Problem requirements |
An exact copy of all the data is the expected answer.

Extracted entries |
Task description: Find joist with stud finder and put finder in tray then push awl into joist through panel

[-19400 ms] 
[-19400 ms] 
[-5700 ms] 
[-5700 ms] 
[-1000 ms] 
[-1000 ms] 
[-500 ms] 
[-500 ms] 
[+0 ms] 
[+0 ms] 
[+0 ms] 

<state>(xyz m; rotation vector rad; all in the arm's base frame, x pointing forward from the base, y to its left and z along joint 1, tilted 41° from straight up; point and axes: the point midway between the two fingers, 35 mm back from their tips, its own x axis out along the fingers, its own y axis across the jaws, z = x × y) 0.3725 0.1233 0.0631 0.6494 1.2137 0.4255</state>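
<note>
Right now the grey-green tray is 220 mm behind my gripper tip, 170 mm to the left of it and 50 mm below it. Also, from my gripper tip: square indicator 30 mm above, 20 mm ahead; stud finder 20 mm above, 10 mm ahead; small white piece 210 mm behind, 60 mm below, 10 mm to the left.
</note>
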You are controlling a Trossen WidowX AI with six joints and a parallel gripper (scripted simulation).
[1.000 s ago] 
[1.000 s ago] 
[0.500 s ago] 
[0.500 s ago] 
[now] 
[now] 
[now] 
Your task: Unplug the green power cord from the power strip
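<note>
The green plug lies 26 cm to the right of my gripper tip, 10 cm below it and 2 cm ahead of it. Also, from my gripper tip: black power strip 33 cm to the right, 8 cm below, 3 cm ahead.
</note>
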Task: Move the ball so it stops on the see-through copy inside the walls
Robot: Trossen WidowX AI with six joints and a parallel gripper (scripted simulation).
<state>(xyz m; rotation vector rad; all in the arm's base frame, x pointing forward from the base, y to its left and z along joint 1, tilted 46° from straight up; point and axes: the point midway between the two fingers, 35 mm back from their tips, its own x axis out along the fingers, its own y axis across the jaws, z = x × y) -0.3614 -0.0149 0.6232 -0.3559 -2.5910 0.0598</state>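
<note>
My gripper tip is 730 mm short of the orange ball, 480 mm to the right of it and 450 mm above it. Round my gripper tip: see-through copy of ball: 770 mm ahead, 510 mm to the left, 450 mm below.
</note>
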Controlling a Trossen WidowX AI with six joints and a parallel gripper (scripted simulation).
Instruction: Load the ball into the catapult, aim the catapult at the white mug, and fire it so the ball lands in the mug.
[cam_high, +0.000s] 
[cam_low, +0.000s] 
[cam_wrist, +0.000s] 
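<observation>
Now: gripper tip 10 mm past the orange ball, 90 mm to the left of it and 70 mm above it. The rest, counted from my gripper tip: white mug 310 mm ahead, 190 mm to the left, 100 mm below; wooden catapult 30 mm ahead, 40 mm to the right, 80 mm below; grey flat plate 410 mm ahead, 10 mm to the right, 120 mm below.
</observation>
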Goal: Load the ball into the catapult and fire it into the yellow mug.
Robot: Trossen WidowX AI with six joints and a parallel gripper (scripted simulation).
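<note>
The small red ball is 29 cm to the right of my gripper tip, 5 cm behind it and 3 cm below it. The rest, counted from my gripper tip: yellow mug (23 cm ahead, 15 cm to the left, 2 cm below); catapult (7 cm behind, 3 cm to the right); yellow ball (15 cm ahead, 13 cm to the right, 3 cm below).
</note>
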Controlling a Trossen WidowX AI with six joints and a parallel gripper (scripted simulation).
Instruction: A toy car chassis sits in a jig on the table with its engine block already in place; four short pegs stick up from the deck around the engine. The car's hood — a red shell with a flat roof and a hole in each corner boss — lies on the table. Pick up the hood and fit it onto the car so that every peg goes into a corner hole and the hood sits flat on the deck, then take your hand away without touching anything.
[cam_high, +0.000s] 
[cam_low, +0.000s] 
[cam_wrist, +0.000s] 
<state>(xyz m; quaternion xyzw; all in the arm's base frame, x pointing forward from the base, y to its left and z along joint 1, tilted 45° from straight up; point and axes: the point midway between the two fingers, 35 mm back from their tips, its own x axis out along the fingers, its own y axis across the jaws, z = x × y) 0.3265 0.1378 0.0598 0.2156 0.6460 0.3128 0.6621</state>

Response to the exercise |
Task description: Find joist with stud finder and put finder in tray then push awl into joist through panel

[-19400 ms] 
[-19400 ms] 
[-5700 ms] 
[-5700 ms] 
[-1000 ms] 
[-1000 ms] 
[-500 ms] 
[-500 ms] 
[+0 ms] 
[+0 ms] 
[+0 ms] 

<state>(xyz m; rotation vector rad; all in the arm's base frame, x pointing forward from the base, y to its left and z along joint 1, tilted 41° from straight up; point and axes: the point midway between the two fingers, 35 mm back from their tips, its own x axis out along the fingers, its own y axis across the jaws, z = x × y) 0.3725 0.1233 0.0631 0.6494 1.2137 0.4255</state>
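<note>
Right now the grey-green tray is 220 mm behind my gripper tip, 170 mm to the left of it and 50 mm below it. Also, from my gripper tip: square indicator 30 mm above, 20 mm ahead; stud finder 20 mm above, 10 mm ahead; small white piece 210 mm behind, 60 mm below, 10 mm to the left.
</note>
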You are controlling a Trossen WidowX AI with six joints and a parallel gripper (scripted simulation).
[1.000 s ago] 
[1.000 s ago] 
[0.500 s ago] 
[0.500 s ago] 
[now] 
[now] 
[now] 
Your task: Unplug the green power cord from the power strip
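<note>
The green plug lies 26 cm to the right of my gripper tip, 10 cm below it and 2 cm ahead of it. Also, from my gripper tip: black power strip 33 cm to the right, 8 cm below, 3 cm ahead.
</note>
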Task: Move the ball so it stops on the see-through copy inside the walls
Robot: Trossen WidowX AI with six joints and a parallel gripper (scripted simulation).
<state>(xyz m; rotation vector rad; all in the arm's base frame, x pointing forward from the base, y to its left and z along joint 1, tilted 46° from straight up; point and axes: the point midway between the two fingers, 35 mm back from their tips, its own x axis out along the fingers, its own y axis across the jaws, z = x × y) -0.3614 -0.0149 0.6232 -0.3559 -2.5910 0.0598</state>
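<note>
My gripper tip is 730 mm short of the orange ball, 480 mm to the right of it and 450 mm above it. Round my gripper tip: see-through copy of ball: 770 mm ahead, 510 mm to the left, 450 mm below.
</note>
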Controlling a Trossen WidowX AI with six joints and a parallel gripper (scripted simulation).
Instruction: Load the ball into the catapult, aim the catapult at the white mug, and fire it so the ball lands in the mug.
[cam_high, +0.000s] 
[cam_low, +0.000s] 
[cam_wrist, +0.000s] 
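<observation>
Now: gripper tip 10 mm past the orange ball, 90 mm to the left of it and 70 mm above it. The rest, counted from my gripper tip: white mug 310 mm ahead, 190 mm to the left, 100 mm below; wooden catapult 30 mm ahead, 40 mm to the right, 80 mm below; grey flat plate 410 mm ahead, 10 mm to the right, 120 mm below.
</observation>
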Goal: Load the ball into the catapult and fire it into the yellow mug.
Robot: Trossen WidowX AI with six joints and a parallel gripper (scripted simulation).
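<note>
The small red ball is 29 cm to the right of my gripper tip, 5 cm behind it and 3 cm below it. The rest, counted from my gripper tip: yellow mug (23 cm ahead, 15 cm to the left, 2 cm below); catapult (7 cm behind, 3 cm to the right); yellow ball (15 cm ahead, 13 cm to the right, 3 cm below).
</note>
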Controlling a Trossen WidowX AI with six joints and a parallel gripper (scripted simulation).
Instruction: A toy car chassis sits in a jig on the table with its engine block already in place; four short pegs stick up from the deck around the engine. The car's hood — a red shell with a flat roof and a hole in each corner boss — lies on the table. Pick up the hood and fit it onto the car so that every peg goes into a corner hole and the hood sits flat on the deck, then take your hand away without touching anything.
[cam_high, +0.000s] 
[cam_low, +0.000s] 
[cam_wrist, +0.000s] 
<state>(xyz m; quaternion xyzw; all in the arm's base frame, x pointing forward from the base, y to its left and z along joint 1, tilted 45° from straight up; point and axes: the point midway between the two fingers, 35 mm back from their tips, its own x axis out along the fingers, its own y axis across the jaws, z = x × y) 0.3265 0.1378 0.0598 0.2156 0.6460 0.3128 0.6621</state>

For this exercise, the answer is now complete.